I've done a few elisas before but I've always used a protocol that was set up by someone else. Now I have my own samples and I have to see what will work for me.
My mice were orally gavaged with tobacco tissue containing an antigen and I want to see if they have had an immune response. I have three groups of mice: a) a positive control [mice injected with purified antigen + alum],
1. I will be coating my plates with purified antigen in coating buffer (carbonate/bicarbonate buffer). Is there a guideline as to how much antigen there should be per well?
2. How do I know what to use as my block? I usually use Marvel, but I've heard other people say that BSA is better. How would I check which is more appropriate for me? Is two hours block at rt enough?

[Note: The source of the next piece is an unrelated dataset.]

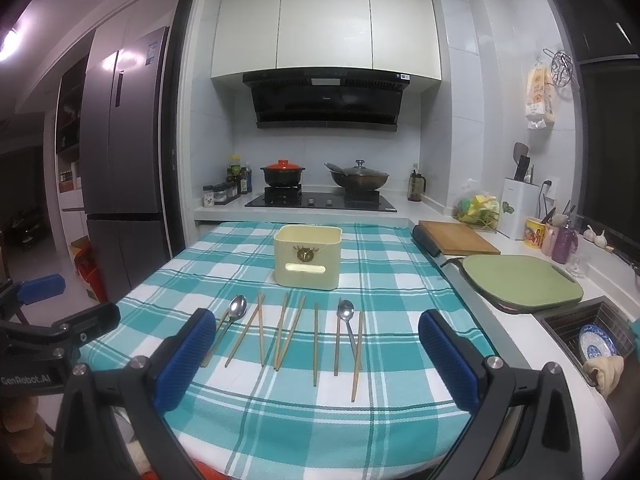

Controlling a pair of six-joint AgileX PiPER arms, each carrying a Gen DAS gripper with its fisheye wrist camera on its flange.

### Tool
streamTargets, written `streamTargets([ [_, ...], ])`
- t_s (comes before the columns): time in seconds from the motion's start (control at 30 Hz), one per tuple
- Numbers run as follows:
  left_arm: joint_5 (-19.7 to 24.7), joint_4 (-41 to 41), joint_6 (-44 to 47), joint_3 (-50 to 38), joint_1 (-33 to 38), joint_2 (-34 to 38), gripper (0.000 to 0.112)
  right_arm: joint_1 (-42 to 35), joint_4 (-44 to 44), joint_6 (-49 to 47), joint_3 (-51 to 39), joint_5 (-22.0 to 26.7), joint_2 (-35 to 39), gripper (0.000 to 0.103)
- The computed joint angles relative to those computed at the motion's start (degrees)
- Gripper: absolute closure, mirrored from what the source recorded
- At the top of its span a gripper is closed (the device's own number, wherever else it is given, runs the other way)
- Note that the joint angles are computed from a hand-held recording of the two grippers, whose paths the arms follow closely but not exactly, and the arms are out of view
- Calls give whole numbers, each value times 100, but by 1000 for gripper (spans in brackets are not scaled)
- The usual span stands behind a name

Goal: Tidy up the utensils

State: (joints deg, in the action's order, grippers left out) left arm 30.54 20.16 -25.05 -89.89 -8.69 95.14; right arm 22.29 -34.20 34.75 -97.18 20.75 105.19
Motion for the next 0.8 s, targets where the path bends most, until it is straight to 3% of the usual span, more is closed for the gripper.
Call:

3. My usual washes are 3x200ul PBST/well. As far as I can tell, this seems pretty standard. Can I leave this as it is?
4. What sort of dilutions of my sample should I be using? Should I start at 1:50 and just keep going to see what sort of absorbance values I get to start off? Should I leave my serum on the plate overnight or will a few hours at rt do? I don't mind it taking the extra day if longer is better, I really just want to get this optimised as quickly as possible.
5. My antibodies (anti-mouse IgG1 and anti-mouse IgG2a) are recommended to use anything between 1/1000 to 1/10,000. What is the best way to determine the best concentration? Would it be enough to coat a plate with normal mouse serum and then try different concentrations of the antibodies to see if they plateau off?
Thanks for any help you can give. This is my last big experiment before starting the big bad thesis so I appreciate anything you can suggest to get me there a little quicker.